Here’s the truth. I don’t want to go on first dates. Well I mean I want to go on A first date, but I don’t want to go one five different first dates. I would have rather of gone out with the same girl five times. Does that make sense?NOT that I regret going out with any of the people I did, no no. Not at all.
Side note: I wouldn’t qualify myself as “dating” anyone right now. That requires multiple dates and making out.
So how did I get myself into the predicament of 5 first dates? I did some heavy analysis and number crunching and I came up with:
I suck I suck I suck. I go out on “date” it’s a great time, I think, and then BAM,radio silence. Not because I don’t like said person, but because I’m insecure Ian and not sure if they have an interest in me. So how do I remedy this? I play captain cool pants and don’t do a thing. Nice.
Looking back in my college days, I can’t recall a “first date”. I don’t even think I went on a first date. Things were so much different back then, at least in my dating world.
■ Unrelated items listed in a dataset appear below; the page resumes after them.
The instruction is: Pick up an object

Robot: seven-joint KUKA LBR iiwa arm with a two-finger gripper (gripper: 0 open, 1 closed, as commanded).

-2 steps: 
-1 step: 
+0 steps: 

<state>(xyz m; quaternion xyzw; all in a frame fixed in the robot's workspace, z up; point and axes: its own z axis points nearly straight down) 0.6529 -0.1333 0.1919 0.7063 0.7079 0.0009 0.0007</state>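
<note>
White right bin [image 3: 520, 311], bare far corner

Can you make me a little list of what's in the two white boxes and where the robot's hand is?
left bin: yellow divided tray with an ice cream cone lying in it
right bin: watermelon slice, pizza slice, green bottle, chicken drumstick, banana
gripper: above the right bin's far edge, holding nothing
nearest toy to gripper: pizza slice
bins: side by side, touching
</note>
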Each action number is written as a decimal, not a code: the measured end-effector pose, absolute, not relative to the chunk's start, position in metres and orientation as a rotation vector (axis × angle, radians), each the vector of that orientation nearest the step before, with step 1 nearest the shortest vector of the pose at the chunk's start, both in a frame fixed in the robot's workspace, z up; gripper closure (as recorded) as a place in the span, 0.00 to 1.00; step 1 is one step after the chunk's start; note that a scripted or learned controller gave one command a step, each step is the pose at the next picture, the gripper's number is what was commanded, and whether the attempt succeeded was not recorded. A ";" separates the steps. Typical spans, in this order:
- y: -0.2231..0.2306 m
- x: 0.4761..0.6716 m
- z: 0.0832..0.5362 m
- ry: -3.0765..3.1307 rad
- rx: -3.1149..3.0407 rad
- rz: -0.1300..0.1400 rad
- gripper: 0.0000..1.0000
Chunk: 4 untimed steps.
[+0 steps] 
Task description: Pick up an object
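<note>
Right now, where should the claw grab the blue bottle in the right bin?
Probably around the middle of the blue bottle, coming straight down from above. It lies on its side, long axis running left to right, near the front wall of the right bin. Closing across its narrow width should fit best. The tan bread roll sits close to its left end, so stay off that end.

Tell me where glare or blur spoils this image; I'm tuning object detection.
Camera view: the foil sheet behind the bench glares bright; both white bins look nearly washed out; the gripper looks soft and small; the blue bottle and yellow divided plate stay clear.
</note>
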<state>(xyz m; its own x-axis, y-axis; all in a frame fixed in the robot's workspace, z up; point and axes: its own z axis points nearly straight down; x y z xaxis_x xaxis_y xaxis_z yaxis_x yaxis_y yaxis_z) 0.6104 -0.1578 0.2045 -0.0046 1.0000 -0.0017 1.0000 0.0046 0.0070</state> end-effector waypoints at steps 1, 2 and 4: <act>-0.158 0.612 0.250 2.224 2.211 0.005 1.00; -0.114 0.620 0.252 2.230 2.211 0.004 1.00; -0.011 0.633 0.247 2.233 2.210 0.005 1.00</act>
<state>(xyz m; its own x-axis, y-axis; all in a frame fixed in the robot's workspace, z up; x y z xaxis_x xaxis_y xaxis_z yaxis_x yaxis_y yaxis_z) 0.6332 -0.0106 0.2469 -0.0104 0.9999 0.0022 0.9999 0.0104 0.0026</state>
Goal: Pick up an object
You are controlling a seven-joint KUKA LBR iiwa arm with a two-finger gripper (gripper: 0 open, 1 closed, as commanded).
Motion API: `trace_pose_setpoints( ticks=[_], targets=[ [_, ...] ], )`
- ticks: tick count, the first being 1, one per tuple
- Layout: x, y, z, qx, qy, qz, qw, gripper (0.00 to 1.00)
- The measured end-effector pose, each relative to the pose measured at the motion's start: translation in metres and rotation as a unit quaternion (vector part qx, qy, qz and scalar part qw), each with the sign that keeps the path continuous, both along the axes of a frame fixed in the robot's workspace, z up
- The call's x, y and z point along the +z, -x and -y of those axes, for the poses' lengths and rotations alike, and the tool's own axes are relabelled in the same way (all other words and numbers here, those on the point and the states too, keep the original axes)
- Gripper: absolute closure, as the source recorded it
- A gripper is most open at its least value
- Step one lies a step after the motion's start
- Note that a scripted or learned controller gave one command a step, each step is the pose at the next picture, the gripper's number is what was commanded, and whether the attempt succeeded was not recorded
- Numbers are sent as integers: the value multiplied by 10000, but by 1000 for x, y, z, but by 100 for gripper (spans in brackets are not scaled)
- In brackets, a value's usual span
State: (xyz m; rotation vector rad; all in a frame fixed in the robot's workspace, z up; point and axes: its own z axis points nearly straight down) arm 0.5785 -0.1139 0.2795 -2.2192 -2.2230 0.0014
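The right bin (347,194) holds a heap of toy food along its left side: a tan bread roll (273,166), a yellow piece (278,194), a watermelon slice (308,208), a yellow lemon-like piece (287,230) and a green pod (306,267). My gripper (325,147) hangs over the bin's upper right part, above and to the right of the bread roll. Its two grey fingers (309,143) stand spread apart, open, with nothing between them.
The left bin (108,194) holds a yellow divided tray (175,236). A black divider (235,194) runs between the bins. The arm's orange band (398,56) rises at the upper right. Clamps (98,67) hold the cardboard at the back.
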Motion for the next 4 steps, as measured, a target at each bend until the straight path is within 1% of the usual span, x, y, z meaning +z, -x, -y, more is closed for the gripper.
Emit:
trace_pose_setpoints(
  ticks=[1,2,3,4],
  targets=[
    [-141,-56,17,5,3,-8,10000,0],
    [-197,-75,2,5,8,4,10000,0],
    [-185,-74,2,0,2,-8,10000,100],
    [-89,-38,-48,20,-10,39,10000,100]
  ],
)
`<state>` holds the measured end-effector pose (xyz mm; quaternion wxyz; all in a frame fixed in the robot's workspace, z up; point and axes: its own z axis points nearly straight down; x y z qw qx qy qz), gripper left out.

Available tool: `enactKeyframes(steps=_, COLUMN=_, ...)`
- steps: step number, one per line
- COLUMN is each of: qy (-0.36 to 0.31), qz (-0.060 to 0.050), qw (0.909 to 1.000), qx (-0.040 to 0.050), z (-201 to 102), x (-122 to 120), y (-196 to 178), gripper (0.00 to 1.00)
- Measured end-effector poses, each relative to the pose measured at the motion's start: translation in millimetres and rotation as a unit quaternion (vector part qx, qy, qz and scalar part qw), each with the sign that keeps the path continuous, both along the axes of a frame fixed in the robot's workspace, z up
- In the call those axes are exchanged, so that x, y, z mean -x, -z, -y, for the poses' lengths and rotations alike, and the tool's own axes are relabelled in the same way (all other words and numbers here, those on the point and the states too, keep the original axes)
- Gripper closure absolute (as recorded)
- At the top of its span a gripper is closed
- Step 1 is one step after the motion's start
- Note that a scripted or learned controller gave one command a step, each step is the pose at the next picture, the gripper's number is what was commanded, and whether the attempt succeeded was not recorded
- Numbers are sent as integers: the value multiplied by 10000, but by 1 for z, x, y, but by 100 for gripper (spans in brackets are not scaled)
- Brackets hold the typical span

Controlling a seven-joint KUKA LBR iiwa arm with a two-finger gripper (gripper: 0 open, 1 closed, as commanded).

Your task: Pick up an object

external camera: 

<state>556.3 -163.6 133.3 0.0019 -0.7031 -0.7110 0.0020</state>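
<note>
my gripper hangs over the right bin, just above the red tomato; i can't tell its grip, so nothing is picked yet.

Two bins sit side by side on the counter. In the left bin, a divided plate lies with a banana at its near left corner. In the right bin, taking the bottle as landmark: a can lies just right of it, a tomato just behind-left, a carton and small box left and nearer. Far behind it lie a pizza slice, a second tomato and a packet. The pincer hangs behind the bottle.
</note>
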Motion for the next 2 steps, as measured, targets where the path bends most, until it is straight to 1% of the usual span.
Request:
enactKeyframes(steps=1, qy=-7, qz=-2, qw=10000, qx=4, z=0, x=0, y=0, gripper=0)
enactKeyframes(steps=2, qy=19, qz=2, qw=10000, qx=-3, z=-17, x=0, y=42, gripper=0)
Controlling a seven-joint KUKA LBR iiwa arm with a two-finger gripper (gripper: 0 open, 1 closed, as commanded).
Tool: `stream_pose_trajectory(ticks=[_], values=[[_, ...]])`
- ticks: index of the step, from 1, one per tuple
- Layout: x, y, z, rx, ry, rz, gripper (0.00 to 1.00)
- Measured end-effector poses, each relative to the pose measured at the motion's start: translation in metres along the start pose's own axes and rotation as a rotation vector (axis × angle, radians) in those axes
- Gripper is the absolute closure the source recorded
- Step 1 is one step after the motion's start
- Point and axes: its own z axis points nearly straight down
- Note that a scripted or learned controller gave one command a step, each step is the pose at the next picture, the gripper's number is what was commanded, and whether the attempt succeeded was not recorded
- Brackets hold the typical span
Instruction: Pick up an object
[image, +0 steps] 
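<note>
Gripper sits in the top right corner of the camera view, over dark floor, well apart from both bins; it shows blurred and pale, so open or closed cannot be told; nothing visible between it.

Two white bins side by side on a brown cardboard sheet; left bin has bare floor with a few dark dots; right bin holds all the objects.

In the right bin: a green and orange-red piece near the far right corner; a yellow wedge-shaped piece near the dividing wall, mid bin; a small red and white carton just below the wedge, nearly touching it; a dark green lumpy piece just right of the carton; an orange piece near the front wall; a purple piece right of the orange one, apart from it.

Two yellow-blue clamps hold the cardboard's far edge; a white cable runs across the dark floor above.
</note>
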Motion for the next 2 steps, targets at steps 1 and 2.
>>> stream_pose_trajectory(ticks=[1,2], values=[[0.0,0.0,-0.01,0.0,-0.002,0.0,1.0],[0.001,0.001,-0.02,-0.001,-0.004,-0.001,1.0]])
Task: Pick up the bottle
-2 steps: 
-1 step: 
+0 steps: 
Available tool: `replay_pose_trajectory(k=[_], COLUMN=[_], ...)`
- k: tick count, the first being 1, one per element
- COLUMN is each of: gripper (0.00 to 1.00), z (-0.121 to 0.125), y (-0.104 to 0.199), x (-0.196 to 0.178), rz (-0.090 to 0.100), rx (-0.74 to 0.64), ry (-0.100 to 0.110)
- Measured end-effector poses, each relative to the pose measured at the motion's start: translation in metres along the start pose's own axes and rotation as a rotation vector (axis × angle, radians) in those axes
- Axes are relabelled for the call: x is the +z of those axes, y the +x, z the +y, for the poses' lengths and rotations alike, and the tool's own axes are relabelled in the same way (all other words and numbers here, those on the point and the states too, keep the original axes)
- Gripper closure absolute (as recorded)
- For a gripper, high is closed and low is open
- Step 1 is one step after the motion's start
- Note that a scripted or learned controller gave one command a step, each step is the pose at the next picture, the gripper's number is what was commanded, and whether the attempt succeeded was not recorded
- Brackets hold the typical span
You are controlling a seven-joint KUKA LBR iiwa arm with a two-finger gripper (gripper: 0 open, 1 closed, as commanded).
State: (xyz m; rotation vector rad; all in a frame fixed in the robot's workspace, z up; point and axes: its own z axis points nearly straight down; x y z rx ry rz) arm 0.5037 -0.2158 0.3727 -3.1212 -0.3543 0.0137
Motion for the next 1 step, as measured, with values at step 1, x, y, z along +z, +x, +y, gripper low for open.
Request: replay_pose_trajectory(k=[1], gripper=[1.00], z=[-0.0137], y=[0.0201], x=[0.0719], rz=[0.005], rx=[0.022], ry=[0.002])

Maybe I’m just freaking out? Maybe there is supposed to be big gaps between first and second dates? I know it’s my fault for lack of initiative, which is odd because I am captain initiative. At work I tear ish up with initiative, anyone who knew me in college knew I was president of everything and captain go getter, but it seems like girls are my kryptonite. I’m not sure really where I was going with this blog, I actually regret not writing about my New York adventures. Seems like that would have been a better read. Fuck it. You can’t win them all.